## Source information

******

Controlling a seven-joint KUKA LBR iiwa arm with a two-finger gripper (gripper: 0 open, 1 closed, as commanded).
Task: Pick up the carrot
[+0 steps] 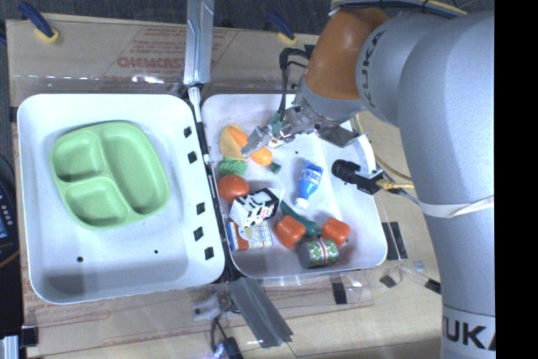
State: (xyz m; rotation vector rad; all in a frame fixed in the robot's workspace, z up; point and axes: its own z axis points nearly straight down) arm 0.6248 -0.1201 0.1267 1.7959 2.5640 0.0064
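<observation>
The carrot (234,187), an orange-red piece with a green top, lies at the left side of the right bin (363,149), close to the divider. My gripper (269,135) hangs over the bin's upper left part, above and to the right of the carrot and apart from it. Its tip is right by a small orange piece (262,155) and a yellow-orange toy (233,139). The wrist hides how the tip meets them.
The right bin also holds a blue-white bottle (308,182), a black-and-white carton (257,206), a small box (252,235), two red toys (290,231) (336,229) and a can (318,252). A green divided plate (105,172) sits in the left bin (34,206).
</observation>
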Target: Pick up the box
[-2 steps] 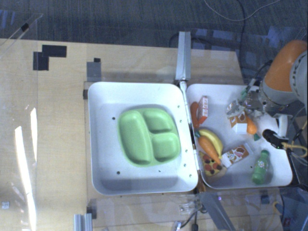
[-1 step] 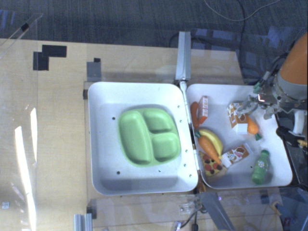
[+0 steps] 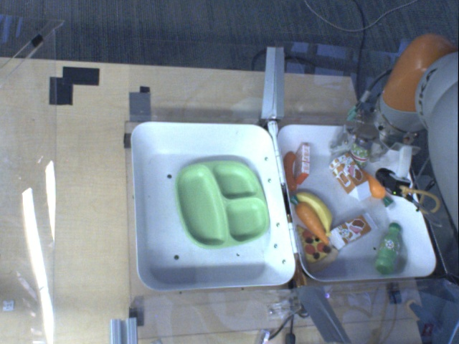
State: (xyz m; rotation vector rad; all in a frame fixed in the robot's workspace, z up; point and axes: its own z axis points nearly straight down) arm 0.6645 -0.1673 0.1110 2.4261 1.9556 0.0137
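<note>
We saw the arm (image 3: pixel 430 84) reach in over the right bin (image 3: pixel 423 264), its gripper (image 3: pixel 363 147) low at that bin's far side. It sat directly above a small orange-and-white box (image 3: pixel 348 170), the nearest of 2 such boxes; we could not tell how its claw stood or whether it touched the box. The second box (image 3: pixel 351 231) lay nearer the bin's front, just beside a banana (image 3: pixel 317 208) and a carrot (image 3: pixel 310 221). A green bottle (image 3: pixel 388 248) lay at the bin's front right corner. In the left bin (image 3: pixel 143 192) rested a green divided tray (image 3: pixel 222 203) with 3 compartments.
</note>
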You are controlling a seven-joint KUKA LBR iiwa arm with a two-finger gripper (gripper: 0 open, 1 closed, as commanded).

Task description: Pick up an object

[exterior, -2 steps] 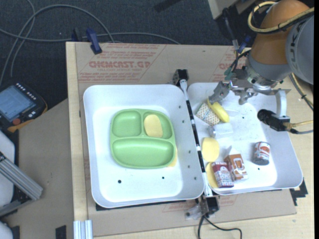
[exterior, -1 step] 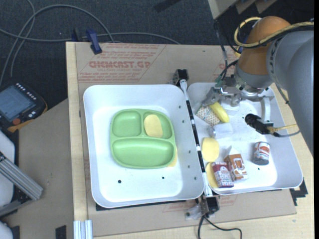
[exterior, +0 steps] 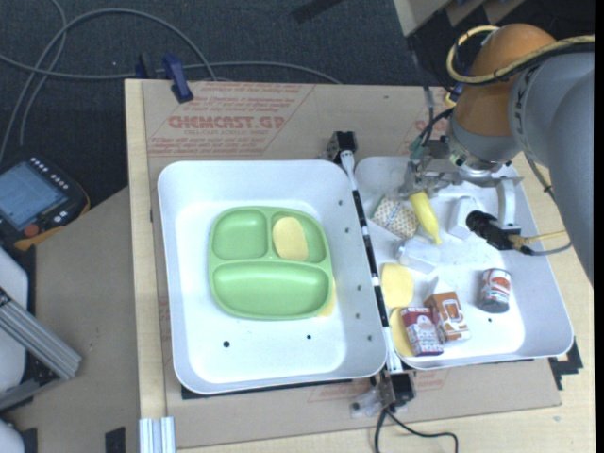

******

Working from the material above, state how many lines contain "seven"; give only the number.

## Answer for this exercise
2